The lines from the start of the listing through the line containing "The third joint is" should be printed exactly, and no other lines should be printed.
========================================
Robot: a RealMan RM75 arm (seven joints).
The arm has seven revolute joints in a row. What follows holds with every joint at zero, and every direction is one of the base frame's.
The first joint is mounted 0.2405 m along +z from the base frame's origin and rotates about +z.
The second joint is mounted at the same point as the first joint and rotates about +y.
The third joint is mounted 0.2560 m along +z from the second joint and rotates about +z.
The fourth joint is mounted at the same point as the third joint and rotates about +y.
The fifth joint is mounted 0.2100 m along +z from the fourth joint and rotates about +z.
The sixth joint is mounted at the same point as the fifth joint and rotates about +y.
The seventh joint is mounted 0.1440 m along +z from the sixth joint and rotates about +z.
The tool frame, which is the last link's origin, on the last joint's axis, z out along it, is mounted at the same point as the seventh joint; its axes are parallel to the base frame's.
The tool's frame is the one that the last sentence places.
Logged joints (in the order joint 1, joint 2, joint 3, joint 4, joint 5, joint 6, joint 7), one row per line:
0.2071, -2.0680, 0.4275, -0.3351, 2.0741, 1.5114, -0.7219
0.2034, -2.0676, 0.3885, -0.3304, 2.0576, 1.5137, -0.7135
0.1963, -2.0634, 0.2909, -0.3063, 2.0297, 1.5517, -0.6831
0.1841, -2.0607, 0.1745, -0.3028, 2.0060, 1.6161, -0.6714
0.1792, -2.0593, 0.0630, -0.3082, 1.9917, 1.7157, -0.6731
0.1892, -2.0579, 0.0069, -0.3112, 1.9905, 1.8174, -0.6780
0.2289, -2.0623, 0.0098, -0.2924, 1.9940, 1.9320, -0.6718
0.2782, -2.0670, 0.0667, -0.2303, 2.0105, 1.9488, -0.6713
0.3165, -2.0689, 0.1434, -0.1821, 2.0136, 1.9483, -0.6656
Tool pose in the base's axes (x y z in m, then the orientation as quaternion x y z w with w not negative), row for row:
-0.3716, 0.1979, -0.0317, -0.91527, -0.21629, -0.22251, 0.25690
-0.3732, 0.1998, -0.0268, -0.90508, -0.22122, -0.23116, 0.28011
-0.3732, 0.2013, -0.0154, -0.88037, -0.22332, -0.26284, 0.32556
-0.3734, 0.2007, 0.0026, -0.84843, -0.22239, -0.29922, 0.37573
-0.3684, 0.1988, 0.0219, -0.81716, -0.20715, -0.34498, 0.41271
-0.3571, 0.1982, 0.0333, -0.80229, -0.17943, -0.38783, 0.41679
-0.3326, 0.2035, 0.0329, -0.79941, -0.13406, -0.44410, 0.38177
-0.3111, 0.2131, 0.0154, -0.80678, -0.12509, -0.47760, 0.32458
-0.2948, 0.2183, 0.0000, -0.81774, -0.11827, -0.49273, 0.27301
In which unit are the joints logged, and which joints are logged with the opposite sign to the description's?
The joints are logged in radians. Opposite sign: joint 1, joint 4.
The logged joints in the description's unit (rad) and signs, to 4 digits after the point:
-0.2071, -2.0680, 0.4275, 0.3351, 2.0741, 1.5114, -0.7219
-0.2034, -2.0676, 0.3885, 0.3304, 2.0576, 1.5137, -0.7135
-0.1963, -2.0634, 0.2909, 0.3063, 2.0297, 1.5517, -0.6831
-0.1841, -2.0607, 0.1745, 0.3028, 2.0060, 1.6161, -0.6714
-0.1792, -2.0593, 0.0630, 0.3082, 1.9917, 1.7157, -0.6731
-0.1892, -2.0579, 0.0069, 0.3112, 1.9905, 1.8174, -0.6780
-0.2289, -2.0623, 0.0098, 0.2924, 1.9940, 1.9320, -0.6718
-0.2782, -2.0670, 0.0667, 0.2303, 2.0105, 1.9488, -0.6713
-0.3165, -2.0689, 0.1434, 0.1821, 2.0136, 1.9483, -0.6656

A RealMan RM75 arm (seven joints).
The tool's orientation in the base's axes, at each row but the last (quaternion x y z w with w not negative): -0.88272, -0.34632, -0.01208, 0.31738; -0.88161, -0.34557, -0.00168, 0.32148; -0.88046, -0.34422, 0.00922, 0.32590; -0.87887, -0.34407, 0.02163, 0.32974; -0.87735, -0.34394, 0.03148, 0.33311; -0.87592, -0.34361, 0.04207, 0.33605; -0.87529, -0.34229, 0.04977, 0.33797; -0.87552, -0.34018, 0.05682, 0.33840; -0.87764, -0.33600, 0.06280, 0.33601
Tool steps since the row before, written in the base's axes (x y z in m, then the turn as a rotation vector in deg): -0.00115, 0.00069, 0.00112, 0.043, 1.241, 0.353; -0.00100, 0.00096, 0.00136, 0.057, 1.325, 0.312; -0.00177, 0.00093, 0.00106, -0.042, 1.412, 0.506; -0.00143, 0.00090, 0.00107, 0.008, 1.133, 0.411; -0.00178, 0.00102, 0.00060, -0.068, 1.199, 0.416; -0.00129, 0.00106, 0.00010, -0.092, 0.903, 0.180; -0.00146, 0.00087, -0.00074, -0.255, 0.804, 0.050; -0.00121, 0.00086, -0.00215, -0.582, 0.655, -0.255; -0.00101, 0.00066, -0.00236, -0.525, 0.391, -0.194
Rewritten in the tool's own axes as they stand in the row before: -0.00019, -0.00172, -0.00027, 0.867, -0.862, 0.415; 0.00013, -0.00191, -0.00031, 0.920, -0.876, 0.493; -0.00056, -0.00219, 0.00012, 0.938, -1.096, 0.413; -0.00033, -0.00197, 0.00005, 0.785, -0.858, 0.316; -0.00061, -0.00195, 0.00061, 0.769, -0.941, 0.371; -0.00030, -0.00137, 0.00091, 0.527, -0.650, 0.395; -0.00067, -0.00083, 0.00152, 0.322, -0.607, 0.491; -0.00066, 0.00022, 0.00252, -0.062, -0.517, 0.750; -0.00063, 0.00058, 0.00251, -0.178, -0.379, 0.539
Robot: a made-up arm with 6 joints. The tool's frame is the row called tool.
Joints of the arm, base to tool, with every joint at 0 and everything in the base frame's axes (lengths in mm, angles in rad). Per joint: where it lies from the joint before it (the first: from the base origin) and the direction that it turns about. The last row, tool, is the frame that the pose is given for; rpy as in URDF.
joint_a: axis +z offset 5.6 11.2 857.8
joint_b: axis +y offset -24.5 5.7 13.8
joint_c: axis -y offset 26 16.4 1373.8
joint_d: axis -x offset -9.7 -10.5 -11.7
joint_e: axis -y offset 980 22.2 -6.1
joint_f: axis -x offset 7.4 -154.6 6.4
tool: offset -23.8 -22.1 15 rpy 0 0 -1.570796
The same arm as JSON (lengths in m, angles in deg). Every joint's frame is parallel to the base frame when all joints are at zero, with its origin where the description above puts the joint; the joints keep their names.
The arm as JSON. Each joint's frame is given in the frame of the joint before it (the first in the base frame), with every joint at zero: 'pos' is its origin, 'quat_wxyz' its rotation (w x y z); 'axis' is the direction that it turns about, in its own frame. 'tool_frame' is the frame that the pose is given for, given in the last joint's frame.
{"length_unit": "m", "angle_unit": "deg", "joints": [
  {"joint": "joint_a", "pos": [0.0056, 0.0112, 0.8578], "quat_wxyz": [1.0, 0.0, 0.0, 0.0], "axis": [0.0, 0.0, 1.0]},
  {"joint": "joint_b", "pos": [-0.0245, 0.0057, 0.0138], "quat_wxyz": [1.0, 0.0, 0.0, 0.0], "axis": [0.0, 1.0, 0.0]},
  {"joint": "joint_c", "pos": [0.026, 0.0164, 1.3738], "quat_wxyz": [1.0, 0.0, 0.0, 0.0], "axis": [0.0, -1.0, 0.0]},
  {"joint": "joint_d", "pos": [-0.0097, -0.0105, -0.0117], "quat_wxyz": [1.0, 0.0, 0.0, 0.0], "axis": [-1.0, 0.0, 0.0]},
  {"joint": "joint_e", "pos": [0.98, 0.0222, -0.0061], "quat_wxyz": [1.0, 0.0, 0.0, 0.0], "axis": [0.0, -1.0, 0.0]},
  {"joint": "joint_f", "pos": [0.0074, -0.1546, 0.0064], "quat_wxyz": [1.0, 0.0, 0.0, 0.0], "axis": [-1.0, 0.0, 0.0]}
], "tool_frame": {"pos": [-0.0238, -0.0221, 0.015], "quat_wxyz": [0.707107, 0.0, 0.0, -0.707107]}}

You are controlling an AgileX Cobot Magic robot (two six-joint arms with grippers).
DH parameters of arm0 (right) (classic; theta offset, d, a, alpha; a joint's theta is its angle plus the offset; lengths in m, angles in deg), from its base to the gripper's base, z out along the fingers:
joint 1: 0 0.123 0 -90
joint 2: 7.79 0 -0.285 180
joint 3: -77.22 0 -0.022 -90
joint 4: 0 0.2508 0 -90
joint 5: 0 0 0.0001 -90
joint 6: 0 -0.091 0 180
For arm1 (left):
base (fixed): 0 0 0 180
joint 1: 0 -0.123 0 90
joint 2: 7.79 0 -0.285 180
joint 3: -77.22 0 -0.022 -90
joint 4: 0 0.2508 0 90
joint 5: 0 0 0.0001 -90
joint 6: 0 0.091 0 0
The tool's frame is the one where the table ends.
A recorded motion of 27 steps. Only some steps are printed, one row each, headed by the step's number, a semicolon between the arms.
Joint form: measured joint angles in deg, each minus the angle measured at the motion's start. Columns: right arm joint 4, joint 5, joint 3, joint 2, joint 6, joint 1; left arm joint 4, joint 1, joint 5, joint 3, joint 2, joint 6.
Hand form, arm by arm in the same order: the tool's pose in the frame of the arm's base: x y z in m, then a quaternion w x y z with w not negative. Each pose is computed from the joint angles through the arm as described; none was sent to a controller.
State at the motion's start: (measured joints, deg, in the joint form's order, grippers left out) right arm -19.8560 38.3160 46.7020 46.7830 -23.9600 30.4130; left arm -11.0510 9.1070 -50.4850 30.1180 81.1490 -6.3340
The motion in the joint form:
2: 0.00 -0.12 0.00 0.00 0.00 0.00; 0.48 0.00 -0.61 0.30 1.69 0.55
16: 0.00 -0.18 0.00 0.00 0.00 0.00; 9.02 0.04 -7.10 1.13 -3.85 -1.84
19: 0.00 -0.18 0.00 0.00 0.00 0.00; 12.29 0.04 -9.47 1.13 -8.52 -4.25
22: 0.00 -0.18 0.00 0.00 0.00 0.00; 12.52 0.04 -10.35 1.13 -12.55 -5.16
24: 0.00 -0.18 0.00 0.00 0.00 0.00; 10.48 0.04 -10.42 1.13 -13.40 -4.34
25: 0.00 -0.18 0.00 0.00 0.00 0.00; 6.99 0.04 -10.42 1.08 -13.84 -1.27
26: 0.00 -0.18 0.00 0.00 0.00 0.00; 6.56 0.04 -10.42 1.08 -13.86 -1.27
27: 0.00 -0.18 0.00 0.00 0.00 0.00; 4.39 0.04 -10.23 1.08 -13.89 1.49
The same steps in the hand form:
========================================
■ Task output
Robot: a RealMan RM75 arm (seven joints).
The arm has seven revolute joints in a row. What follows holds with every joint at zero, and every direction is one of the base frame's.
The first joint is mounted 0.2405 m along +z from the base frame's origin and rotates about +z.
The second joint is mounted at the same point as the first joint and rotates about +y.
The third joint is mounted 0.2560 m along +z from the second joint and rotates about +z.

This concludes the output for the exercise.